Since a single glyph can be mapped to many ordered unicode_characters
.
I am looking for some tool or library, preferably in python through which I can access all the meta-information such as table inside of fonts.
Also, I am looking for some solid source through which I can understand the process of mapping multiple Unicode to glyphs.
I know that tools like harfbuzz generate (glyph, position) pair on the given Unicode string. But I am not sure whether it does the reverse or not.
All kind of help will be appreciated thanks.
You should probably check out the fontTools Python library, which has the components you need for working with fonts.

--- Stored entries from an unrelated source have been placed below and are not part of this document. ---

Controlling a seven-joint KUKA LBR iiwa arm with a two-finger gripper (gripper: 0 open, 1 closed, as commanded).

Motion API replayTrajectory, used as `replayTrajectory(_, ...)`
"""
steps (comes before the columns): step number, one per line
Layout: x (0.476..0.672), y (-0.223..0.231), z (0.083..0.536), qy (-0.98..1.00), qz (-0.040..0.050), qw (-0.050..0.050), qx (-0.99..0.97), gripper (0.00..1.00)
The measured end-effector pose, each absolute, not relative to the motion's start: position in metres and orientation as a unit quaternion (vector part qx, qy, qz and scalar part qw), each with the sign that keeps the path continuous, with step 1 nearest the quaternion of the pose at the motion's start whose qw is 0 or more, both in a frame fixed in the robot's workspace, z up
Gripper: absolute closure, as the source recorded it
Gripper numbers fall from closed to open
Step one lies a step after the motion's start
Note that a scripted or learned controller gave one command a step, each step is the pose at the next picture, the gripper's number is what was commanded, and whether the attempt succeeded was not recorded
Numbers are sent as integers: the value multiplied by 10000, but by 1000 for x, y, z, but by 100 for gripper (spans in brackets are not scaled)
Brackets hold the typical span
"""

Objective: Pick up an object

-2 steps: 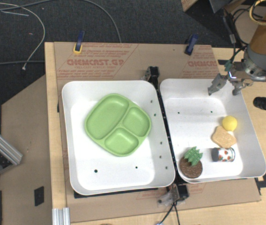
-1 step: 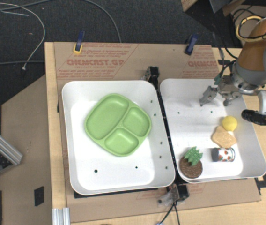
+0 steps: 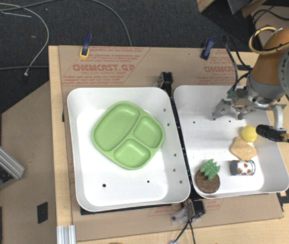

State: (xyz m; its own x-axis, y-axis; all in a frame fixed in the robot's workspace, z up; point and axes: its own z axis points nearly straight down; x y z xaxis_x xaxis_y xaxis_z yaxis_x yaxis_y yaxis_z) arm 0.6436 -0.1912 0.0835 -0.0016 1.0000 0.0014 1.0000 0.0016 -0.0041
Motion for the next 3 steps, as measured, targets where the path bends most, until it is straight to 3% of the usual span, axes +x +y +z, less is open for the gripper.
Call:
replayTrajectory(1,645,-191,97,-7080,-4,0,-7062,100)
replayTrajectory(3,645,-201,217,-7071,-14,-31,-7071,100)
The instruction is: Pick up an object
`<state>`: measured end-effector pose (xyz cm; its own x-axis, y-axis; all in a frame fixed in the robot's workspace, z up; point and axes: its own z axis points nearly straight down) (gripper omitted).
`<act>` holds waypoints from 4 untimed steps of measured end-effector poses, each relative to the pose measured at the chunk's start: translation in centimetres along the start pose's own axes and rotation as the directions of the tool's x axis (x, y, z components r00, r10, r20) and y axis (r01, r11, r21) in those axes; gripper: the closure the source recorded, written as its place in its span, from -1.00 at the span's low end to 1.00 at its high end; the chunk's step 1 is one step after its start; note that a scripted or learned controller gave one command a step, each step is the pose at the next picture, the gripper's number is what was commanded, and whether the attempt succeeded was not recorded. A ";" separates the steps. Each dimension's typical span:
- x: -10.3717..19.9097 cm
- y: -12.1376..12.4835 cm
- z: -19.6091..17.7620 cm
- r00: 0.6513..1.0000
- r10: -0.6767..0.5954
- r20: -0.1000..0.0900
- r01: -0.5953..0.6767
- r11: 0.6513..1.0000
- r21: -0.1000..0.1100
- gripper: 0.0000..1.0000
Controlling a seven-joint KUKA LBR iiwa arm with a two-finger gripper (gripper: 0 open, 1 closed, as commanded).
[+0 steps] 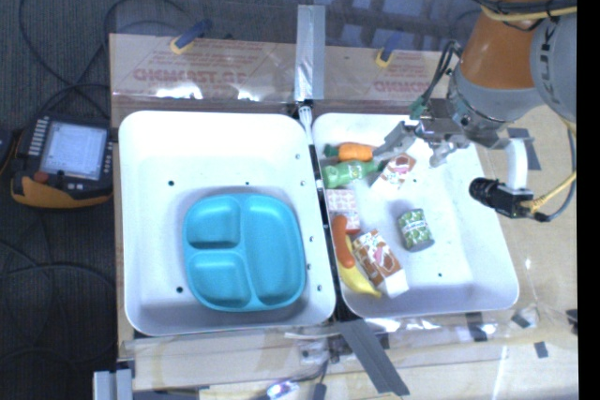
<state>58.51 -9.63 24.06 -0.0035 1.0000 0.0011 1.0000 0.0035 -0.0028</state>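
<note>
While the gripper [419, 139] hangs spread open and empty over the far part of the right bin [487, 281], nothing is lifted yet. A small red-and-white packet [398, 170] lies just beneath it, near the carrot [353, 151]; descent and closing remain.

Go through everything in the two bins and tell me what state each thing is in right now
Gripper: open, above the right bin, holding nothing.
Blue tray: flat in the left bin, compartments bare.
Green can: on its side.
Juice carton: lying flat.
Banana: partly under the carton.
Green bottle: lying down.
</note>
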 end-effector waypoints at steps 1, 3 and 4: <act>-5.5 -5.9 6.4 0.999 -0.050 0.000 0.050 0.999 0.001 -1.00; -1.6 -9.6 12.0 0.953 -0.302 0.014 0.302 0.953 -0.019 1.00; -6.6 -9.6 15.0 0.992 0.123 0.001 -0.123 0.992 -0.018 1.00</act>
<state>48.85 -16.21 9.07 0.1196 0.9928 -0.0006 0.9927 -0.1195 0.0155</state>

The font table you're interested in is the 'cmap' table, and what you want is basically a reverse mapping of a Unicode mapping subtable (there are several kinds of subtables which can map Unicodes; if you're unfamiliar with this concept, I recommend checking out the OpenType specification for more information). Basically you get the Unicode-to-glyph mapping, and reverse that.
fontTools actually has a nice feature that will automatically select the "best" cmap subtable (it has an ordered list of preferred cmap subtable kinds, and returns the first available in the particular font you have opened). Here's an example using that function:
from fontTools.ttLib import TTFont
from collections import defaultdict
font = TTFont('path/to/fontfile.ttf')
unicode_map = font.getBestCmap()
reverse_unicode_map = defaultdict(list)
for k, v in unicode_map.items():
reverse_unicode_map[v].append(k)
reverse_unicode_map
now holds a mapping of glyph (glyph name) to a list of integer codepoints:
>>> reverse_unicode_map
defaultdict(<class 'list'>, {'.null': [0, 8, 29], 'nonmarkingreturn': [9, 13], 'space': [32], 'exclam': [33], 'quotedbl': [34], 'numbersign': [35], 'dollar': [36], 'percent': [37], 'quotesingle': [39], 'parenleft': [40], 'parenright': [41], 'asterisk': [42], 'plus': [43], 'comma': [44], 'hyphen': [45], 'period': [46], 'slash': [47], 'zero': [48], 'one': [49], 'two': [50], 'three': [51], 'four': [52], 'five': [53]})
You can see that there are 2 glyphs, ".null" and "nonmarkingreturn" that map to more than one Unicode.
If you need to resolve the glyph names to glyph indices, you can use the font.getGlyphID()
method (pass in the glyph name; it will return the corresponding integer ID).